What is required> Give back every record exactly as it reads.

The data>

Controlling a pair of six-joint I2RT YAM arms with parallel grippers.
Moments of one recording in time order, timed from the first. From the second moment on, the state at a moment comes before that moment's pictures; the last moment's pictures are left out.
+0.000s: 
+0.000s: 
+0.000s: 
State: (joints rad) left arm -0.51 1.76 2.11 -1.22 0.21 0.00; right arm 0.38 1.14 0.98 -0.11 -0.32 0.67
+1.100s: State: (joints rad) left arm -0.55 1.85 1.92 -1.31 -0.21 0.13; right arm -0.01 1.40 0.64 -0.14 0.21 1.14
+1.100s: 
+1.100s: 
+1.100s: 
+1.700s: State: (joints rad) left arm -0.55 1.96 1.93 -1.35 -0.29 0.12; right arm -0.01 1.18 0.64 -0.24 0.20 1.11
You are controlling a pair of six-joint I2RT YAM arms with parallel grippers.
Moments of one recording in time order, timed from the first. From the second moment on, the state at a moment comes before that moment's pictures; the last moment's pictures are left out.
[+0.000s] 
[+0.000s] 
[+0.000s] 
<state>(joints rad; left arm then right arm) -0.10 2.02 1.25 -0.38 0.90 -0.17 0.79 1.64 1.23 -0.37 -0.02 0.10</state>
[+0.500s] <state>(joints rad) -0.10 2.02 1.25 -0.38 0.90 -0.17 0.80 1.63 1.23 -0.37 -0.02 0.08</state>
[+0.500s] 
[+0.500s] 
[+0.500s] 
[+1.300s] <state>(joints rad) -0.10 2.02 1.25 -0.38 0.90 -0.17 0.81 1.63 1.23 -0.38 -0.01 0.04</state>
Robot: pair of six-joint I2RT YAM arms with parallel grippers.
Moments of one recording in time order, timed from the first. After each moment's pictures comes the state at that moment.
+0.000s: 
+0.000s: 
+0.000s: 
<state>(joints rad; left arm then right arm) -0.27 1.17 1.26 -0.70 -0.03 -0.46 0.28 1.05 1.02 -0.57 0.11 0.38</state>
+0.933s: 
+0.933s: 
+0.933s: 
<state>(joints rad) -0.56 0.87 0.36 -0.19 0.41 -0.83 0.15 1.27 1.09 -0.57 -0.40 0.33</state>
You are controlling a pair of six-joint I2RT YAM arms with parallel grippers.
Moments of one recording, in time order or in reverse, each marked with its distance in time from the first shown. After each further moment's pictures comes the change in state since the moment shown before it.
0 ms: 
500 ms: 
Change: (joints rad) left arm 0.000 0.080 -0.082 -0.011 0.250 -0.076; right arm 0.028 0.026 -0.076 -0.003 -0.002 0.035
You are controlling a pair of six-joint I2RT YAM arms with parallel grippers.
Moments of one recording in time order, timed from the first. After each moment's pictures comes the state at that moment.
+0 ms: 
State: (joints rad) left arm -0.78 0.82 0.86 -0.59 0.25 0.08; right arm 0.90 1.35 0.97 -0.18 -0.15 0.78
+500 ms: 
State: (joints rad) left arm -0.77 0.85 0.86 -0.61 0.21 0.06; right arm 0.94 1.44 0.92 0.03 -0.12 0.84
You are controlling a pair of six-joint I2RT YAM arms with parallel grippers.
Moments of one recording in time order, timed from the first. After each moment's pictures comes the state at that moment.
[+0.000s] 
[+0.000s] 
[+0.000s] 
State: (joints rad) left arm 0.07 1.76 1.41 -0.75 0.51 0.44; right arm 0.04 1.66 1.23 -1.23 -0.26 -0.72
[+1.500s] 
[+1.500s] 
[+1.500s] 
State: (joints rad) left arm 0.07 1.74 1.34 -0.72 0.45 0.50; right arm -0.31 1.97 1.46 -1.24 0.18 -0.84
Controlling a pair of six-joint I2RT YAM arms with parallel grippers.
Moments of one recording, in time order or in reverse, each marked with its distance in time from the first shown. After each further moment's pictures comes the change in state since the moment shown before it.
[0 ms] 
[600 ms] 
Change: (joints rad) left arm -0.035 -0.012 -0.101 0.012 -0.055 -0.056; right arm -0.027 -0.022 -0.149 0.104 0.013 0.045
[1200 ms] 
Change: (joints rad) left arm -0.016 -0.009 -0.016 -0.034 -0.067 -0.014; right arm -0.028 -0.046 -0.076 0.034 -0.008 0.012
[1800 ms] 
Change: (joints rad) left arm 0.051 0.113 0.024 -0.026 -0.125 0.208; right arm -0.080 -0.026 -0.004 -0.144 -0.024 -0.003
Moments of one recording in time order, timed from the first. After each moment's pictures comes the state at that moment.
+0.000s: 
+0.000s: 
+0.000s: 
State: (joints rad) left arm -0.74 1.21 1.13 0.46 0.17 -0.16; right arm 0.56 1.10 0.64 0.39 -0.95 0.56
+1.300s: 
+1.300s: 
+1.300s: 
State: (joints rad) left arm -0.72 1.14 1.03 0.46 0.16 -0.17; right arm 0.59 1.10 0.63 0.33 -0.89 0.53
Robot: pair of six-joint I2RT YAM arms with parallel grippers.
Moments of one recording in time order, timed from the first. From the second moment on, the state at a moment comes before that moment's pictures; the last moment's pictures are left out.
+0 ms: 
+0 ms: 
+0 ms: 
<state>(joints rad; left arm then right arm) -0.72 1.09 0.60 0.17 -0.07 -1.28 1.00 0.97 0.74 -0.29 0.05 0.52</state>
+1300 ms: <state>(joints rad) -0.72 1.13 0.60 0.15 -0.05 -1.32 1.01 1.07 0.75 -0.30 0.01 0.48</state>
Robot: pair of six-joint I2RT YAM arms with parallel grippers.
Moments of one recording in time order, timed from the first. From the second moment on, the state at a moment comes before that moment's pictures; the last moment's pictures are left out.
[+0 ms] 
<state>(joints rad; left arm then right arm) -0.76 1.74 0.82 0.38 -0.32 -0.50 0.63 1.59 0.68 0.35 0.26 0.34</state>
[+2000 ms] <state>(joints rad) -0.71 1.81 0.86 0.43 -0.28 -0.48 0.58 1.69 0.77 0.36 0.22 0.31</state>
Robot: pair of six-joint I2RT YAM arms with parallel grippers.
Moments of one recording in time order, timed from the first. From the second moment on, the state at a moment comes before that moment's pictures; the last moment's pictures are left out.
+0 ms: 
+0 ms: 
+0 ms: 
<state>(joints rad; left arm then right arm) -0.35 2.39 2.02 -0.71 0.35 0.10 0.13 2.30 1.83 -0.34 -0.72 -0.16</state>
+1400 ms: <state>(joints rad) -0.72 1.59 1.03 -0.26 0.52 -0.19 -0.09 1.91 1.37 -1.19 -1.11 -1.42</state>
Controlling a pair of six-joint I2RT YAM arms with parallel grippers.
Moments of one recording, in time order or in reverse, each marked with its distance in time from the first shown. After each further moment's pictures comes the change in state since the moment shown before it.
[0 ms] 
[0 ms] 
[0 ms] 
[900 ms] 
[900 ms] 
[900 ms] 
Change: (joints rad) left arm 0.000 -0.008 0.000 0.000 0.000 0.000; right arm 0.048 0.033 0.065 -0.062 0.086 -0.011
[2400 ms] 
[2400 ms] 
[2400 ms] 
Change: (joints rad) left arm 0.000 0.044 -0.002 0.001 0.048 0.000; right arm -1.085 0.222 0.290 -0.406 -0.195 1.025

Response>
Controlling a pair of six-joint I2RT YAM arms with parallel grippers.
Moments of one recording in time order, timed from the first. From the second moment on, the state at a moment comes before that moment's pictures; the last moment's pictures are left out.
+0.000s: 
+0.000s: 
+0.000s: 
State: (joints rad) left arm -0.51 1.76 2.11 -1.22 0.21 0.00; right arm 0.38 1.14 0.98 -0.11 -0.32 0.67
+1.100s: State: (joints rad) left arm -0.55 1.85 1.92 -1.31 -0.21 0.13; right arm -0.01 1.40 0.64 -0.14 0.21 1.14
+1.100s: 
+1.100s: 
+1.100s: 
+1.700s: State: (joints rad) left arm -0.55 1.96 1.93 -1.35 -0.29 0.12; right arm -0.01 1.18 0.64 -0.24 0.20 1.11
You are controlling a pair of six-joint I2RT YAM arms with parallel grippers.
Moments of one recording in time order, timed from the first. From the second moment on, the state at a moment comes before that moment's pictures; the last moment's pictures are left out.
[+0.000s] 
[+0.000s] 
[+0.000s] 
<state>(joints rad; left arm then right arm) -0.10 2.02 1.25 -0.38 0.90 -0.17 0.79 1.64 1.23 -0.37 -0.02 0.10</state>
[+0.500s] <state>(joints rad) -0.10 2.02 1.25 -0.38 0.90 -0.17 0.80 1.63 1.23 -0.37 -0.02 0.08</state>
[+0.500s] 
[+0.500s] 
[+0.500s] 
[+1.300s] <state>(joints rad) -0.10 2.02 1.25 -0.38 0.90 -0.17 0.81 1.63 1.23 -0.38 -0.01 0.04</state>
Robot: pair of six-joint I2RT YAM arms with parallel grippers.
Moments of one recording in time order, timed from the first. After each moment's pictures comes the state at that moment.
+0.000s: 
+0.000s: 
+0.000s: 
<state>(joints rad; left arm then right arm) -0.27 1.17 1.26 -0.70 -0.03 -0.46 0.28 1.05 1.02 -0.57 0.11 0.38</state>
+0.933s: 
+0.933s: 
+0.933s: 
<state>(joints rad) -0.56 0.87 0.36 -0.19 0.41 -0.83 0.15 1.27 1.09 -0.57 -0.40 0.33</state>
You are controlling a pair of six-joint I2RT YAM arms with parallel grippers.
Moments of one recording, in time order or in reverse, each marked with its distance in time from the first shown. After each further moment's pictures comes the change in state since the moment shown before it.
0 ms: 
500 ms: 
Change: (joints rad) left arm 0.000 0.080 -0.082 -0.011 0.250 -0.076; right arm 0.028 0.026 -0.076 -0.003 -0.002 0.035
You are controlling a pair of six-joint I2RT YAM arms with parallel grippers.
Moments of one recording in time order, timed from the first. After each moment's pictures comes the state at that moment.
+0 ms: 
State: (joints rad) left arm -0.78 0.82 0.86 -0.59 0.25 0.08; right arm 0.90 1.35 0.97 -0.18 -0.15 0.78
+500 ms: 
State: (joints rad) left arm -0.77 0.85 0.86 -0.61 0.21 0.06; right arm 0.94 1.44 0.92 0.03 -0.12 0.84
You are controlling a pair of six-joint I2RT YAM arms with parallel grippers.
Moments of one recording in time order, timed from the first. After each moment's pictures comes the state at that moment.
[+0.000s] 
[+0.000s] 
[+0.000s] 
State: (joints rad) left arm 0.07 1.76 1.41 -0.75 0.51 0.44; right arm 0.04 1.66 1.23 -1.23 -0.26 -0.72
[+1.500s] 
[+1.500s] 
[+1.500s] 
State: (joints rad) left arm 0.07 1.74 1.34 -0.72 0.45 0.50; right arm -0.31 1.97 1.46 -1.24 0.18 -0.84
Controlling a pair of six-joint I2RT YAM arms with parallel grippers.
Moments of one recording, in time order or in reverse, each marked with its distance in time from the first shown. After each further moment's pictures comes the change in state since the moment shown before it.
[0 ms] 
[600 ms] 
Change: (joints rad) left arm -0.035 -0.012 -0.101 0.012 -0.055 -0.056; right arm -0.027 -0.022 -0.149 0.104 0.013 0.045
[1200 ms] 
Change: (joints rad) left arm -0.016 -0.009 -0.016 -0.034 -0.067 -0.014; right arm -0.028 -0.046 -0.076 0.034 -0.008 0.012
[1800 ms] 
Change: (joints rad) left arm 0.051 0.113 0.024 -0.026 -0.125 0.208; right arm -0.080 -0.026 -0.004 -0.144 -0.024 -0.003
Moments of one recording in time order, timed from the first. After each moment's pictures comes the state at that moment.
+0.000s: 
+0.000s: 
+0.000s: 
State: (joints rad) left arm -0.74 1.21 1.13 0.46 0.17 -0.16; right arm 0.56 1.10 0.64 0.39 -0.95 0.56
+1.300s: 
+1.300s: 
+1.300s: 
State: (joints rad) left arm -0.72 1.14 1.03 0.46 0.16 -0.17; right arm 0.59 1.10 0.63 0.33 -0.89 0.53
Robot: pair of six-joint I2RT YAM arms with parallel grippers.
Moments of one recording in time order, timed from the first. From the second moment on, the state at a moment comes before that moment's pictures; the last moment's pictures are left out.
+0 ms: 
+0 ms: 
+0 ms: 
<state>(joints rad; left arm then right arm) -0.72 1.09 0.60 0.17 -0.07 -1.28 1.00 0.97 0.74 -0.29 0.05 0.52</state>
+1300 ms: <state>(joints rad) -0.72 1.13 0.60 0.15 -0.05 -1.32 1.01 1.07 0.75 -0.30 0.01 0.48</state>
Robot: pair of six-joint I2RT YAM arms with parallel grippers.
Moments of one recording in time order, timed from the first. From the second moment on, the state at a moment comes before that moment's pictures; the last moment's pictures are left out.
[+0 ms] 
<state>(joints rad; left arm then right arm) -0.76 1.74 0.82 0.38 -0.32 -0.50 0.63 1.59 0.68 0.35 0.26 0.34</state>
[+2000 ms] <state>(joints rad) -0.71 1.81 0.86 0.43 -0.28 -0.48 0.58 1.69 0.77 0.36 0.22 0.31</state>
Robot: pair of six-joint I2RT YAM arms with parallel grippers.
Moments of one recording in time order, timed from the first. From the second moment on, the state at a moment comes before that moment's pictures; the last moment's pictures are left out.
+0 ms: 
+0 ms: 
+0 ms: 
<state>(joints rad; left arm then right arm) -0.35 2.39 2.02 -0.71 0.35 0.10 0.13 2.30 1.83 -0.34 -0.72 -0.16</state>
+1400 ms: <state>(joints rad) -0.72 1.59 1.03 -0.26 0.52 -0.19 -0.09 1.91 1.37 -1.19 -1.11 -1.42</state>
Controlling a pair of six-joint I2RT YAM arms with parallel grippers.
Moments of one recording, in time order or in reverse, each marked with its distance in time from the first shown. After each further moment's pictures comes the change in state since the moment shown before it.
[0 ms] 
[0 ms] 
[0 ms] 
[900 ms] 
[900 ms] 
[900 ms] 
Change: (joints rad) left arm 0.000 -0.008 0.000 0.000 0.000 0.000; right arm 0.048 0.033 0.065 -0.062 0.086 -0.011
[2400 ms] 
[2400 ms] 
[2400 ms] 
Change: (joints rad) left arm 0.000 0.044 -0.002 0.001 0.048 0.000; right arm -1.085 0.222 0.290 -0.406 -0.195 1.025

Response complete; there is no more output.